- _What you are asked to do_: Please repeat the entries exactly as they appear and omit any images.

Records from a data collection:
--- START ---

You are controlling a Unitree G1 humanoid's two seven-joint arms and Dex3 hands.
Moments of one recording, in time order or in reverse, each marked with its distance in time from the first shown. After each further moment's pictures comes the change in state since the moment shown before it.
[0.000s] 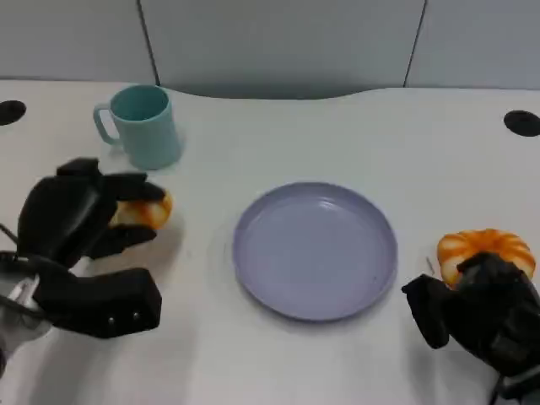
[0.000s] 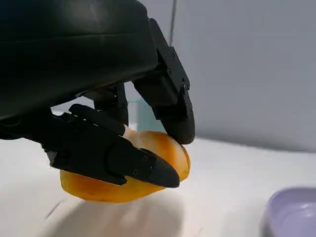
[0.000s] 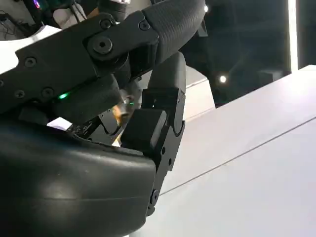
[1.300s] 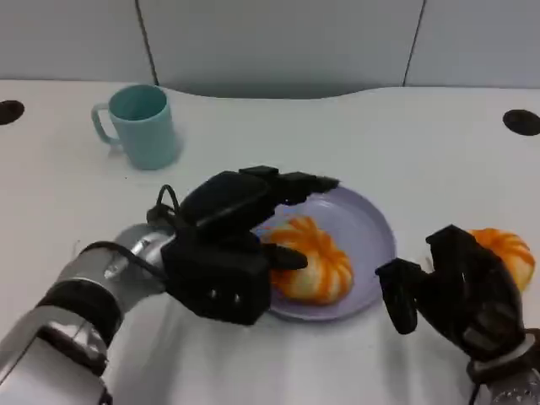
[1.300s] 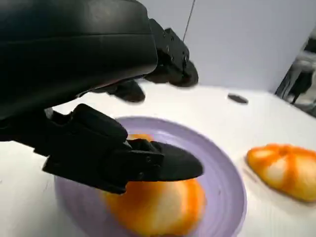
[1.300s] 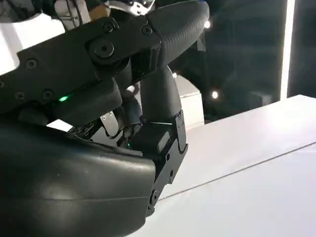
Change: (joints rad) left arm -0.154 -0.264 -0.052 0.003 -0.158 -0.095 -0.634; right arm -0.060 0.078 0.011 0.052 -0.005 -0.169 0.052
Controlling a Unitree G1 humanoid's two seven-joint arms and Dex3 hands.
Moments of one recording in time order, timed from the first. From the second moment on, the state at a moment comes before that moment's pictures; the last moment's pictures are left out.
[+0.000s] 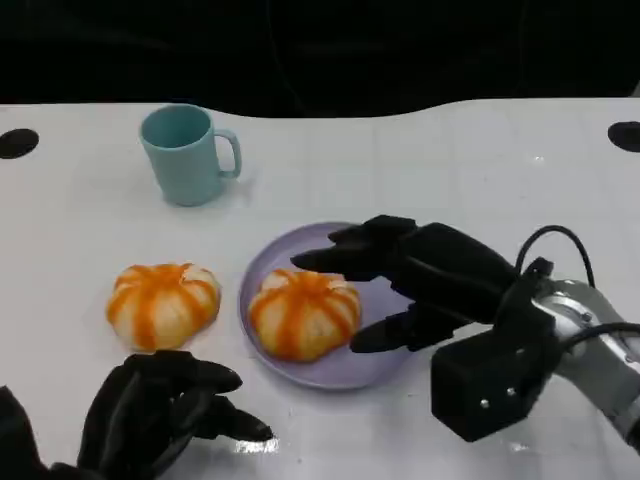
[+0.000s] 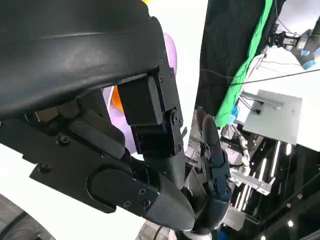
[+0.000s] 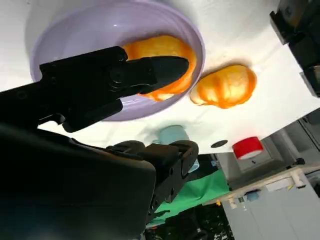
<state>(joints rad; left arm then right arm) 0.02 -0.04 0.15 0.33 -0.47 -0.10 -0.67 -0.56 -0.26 0.44 0.48 -0.53 -0.59 0.17</state>
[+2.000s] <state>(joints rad) 0.04 -0.04 0.15 0.30 -0.47 -0.07 -0.65 0.14 -0.30 0.10 -0.06 0.17 -0.32 0.46</state>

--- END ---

- _Result below_:
You are controlling a Unitree G1 humanoid's two seven-joint arms and Dex3 hands.
Moments of one recording, in time order or in reverse, each marked with its distance in time from the first shown. After each further moment's pictures comes the change in state since the moment shown before it.
[0.000s] 
[0.000s] 
[0.000s] 
[1.300s] 
[1.300s] 
[1.300s] 
Change: (joints rad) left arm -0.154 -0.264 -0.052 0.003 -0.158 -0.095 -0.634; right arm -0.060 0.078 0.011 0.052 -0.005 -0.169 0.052
Controlling a Unitree G1 humanoid's two seven-joint arms and Dex3 hands.
Moments of one recording in time order, timed from the first. From the second moment on, the state at a moment comes before that moment's pictures; the last moment's pictures are left out.
[+0.000s] 
[+0.000s] 
[+0.000s] 
<state>(joints rad; left arm then right arm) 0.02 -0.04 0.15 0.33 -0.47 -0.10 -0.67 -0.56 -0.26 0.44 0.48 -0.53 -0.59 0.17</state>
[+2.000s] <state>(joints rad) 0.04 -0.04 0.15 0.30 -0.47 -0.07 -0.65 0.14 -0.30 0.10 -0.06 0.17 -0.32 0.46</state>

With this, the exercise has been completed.